As the summer session comes to a close (always somewhat of an anticlimactic affair), students and faculty are released for several weeks to enjoy the remainder of summer, and the anticipation of fall quarter. Not remarkably, during this respite from the rituals of higher education many of Portland State University’s most importunate issues are displaced for a few weeks of reflective thought and freshly conceived plans of action. During this time, I surmise, that the truly effective schemes are born anew in the students’ (and faculties’) minds, dubious past actions are finally shed and alliances are rethought and transformed.
In other words, the next three weeks are when you ditch your enemies, make new friends and lay the groundwork for the “future.” With this in mind, it is meaningful to review some momentous occasions at PSU and revisit a few defining moments.

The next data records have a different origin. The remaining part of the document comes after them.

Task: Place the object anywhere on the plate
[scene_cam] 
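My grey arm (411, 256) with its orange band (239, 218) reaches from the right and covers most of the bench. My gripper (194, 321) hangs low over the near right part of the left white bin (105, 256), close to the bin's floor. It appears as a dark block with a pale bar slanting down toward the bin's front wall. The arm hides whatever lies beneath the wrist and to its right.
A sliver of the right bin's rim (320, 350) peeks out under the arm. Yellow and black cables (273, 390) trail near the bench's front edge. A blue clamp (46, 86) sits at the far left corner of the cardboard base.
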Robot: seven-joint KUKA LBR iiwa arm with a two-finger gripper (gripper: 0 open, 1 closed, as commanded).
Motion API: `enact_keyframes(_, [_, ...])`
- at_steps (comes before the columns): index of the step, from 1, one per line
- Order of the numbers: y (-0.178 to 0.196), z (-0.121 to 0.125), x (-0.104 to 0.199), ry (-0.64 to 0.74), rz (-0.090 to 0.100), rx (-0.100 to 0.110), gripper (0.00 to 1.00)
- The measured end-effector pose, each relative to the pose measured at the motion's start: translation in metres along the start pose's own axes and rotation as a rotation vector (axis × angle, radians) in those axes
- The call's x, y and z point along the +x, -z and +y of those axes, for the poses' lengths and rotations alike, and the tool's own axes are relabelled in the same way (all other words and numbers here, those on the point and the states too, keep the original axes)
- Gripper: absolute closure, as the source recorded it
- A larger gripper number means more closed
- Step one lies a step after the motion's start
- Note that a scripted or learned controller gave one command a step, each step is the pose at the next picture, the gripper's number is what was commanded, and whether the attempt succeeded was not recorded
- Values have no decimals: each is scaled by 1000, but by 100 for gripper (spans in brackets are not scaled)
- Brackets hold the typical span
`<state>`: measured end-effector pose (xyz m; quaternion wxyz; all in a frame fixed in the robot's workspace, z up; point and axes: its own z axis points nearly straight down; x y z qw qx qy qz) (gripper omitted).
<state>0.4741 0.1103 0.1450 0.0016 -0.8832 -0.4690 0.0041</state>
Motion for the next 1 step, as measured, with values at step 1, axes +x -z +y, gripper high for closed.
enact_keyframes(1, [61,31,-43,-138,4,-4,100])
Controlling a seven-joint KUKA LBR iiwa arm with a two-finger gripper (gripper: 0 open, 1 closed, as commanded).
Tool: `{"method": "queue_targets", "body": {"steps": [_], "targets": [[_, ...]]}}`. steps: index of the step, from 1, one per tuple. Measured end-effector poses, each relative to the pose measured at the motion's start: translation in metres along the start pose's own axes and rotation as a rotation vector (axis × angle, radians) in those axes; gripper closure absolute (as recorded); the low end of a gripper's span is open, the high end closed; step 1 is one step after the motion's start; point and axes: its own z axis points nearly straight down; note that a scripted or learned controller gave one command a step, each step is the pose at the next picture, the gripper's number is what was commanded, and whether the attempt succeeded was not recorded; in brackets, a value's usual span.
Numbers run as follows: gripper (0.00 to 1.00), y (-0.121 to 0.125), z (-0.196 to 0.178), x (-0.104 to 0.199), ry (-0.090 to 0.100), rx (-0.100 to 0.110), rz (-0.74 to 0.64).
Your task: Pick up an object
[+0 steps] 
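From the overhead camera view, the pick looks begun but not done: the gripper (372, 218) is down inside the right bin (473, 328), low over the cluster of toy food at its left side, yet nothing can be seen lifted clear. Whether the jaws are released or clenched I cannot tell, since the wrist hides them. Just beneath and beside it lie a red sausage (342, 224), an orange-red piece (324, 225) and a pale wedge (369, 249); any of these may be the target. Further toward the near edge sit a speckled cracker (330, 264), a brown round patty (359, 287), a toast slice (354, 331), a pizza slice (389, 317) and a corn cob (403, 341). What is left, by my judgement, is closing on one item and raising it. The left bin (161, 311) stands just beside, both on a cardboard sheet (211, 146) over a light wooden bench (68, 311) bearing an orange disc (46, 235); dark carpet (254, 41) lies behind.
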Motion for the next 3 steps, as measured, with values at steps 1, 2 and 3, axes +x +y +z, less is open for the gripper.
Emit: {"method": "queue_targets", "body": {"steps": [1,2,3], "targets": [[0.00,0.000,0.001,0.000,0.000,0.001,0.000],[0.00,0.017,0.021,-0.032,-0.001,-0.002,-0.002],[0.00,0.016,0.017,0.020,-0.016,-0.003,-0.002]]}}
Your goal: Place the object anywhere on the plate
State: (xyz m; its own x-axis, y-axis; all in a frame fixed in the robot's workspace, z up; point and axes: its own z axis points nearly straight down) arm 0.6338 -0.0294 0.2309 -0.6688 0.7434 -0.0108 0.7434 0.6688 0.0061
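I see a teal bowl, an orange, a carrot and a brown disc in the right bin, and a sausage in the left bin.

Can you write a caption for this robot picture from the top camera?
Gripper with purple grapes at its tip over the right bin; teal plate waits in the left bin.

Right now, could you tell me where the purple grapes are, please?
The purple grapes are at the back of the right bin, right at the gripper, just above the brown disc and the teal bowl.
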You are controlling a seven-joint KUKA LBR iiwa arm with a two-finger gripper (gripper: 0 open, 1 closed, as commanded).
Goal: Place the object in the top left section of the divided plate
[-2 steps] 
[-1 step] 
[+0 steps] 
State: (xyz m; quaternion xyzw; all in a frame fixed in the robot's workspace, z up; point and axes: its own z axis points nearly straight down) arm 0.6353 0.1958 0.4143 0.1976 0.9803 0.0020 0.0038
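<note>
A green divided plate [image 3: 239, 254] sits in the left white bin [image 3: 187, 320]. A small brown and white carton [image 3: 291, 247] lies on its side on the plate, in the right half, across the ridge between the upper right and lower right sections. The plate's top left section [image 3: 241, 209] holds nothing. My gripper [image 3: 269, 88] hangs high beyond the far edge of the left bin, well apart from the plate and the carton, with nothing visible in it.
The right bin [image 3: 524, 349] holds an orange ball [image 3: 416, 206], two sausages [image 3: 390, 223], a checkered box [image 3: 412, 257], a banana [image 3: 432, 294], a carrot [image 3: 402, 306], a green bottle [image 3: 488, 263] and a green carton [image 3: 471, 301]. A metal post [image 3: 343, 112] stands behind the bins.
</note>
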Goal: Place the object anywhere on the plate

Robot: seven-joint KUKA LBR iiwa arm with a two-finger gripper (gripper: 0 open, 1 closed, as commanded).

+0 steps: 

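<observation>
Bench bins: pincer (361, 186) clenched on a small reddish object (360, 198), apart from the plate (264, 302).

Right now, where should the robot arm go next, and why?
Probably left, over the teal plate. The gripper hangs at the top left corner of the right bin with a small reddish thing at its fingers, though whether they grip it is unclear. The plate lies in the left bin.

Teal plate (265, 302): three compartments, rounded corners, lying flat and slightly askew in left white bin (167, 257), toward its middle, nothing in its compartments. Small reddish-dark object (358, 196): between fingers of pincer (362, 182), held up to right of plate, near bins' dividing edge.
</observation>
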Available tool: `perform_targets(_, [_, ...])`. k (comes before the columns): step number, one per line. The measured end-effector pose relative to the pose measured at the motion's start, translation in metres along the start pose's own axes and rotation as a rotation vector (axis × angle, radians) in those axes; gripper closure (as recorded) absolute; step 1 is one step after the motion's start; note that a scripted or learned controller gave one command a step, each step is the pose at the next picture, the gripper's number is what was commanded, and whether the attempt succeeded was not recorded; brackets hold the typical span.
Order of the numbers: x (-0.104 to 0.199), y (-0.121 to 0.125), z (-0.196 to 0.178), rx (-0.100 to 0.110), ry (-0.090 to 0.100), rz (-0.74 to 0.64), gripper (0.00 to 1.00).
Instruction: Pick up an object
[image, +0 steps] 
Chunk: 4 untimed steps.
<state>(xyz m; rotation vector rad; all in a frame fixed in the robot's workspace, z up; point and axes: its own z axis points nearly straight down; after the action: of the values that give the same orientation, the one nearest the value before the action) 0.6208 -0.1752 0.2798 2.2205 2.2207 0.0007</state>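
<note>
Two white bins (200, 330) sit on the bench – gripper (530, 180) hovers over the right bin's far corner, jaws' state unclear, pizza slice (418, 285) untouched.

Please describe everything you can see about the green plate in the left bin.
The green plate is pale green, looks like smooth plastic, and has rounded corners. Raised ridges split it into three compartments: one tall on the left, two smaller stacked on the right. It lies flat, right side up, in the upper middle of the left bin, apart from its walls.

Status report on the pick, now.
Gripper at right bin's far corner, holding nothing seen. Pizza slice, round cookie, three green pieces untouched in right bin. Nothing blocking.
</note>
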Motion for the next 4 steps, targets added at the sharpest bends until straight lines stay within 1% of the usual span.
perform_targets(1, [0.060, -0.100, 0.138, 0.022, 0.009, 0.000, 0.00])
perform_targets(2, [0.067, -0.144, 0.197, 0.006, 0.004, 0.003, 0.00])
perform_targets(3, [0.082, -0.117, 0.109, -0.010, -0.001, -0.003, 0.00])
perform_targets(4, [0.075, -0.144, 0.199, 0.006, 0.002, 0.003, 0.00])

With many still reeling from the Presidential Election of 2000 and wanting to forget the whole damned sordid affair, it is a useful reminder of, at least, PSU’s widely perceived image as liberal, untethered center of radical politics. Admittedly, once in attendance, it seems rather staid and an often-heard complaint is that the average PSU student is woefully uninvolved, but it was here that Albert Gore decided to refashion himself as an environmental candidate after being criticized by green groups nationwide. His rally in front of Shattuck Hall became, in the words of one democrat, where the Gore campaign realized that Nader had mobilized a much more impassioned group of activists and loyalists. I can still remember a few screaming “Fuck Gore” and finally realizing that this candidate had some serious legitimacy problems within his own flock. Days later, while ASPSU President Bar Johnson was dealing with her own legitimacy issues because of severe criticism of her unflagging mobilization of voters and support of democratic candidates, Karenna Gore was running on a beach with her father Al wearing a PSU sweatshirt; not exactly Yale, but we had made Newsweek, nonetheless.
As students returned for winter quarter, the dissecting of the campus had begun for the Largest and Most Expensive Shopping Cart in the World (also known as the Portland Streetcar). Many students and staff expressed surprise and concern that such a mammoth project had reach a point of fruition without any student input. Again, like so many other projects “under the radar” at PSU, the Streetcar seemed another intrusion of big business into academia. Supposedly, this transportation option would benefit all involved, and now with it fully functional, many students are affirmed in their suspicion that it was always purely cosmetic.
Winter quarter also saw a PSU student, Dmitri Dysellas, begin a courageous information campaign against U.N. sanctions on Iraq. The Vanguard printed a letter from Dysellas and graphic photos as testament of the inhumane sanctions’ effect on children (Vanguard Volume 55, issue 53). This caused quite a stir on campus. Later, Dysellas was involved in another attention getting campaign, this time a lawsuit against PSU for violating his rights as a student and as a journalist. This lawsuit stemmed from a seizure of work-related material in The Rearguard (a left-leaning campus publication). Though the lawsuit is regarded by many as legally flawed, it did expose mismanagement of student files and insensitivity on the part of the administration toward student concerns and, especially, their draconian attitude toward student publications, clubs and student government.
Also, during winter quarter, students lost another battle. Again, despite intensive lobbying, tuition for Oregon schools is set for an increase. Here, at PSU, while glass monolithic buildings replace parking lots and houses are refashioned with million dollar budgets, students pay the highest tuition for educational “value” returned of all Western States, and ranked in the bottom-5 nationally. All the while, students heard “these building are not being built with student money.” Really?
While University Studies continues to steamroll over most thoughtful suggestions and critiques, there are still many unanswered concerns, Not the least of which is many student’s dissatisfaction with the Senior Capstone’s remarkable inflexibility. Added to this is now an underclassmen revolving joke about the math teacher professing the tenets of Shakespeare while everyone, even the lowliest freshmen, can see through the not-so-hidden guise. Yet, there is the dizzying feeling that critiquing University Studies in any way is to take on a gargantuan media-savvy spin machine out of control and running downhill.
As these memories of PSU’s past year bear witness, many issues need the attention of the students of Portland State University when we return in fall quarter for another round of higher education. The battles (hopefully few, likely many) that we choose to galvanize around will not only define us as a university, but will impact the integrity of our degree in the future. In my opinion, the next few weeks of respite, will be just the time when students question themselves and their intentions and prepare for the school year ahead and the important considerations that all of us face at Portland State.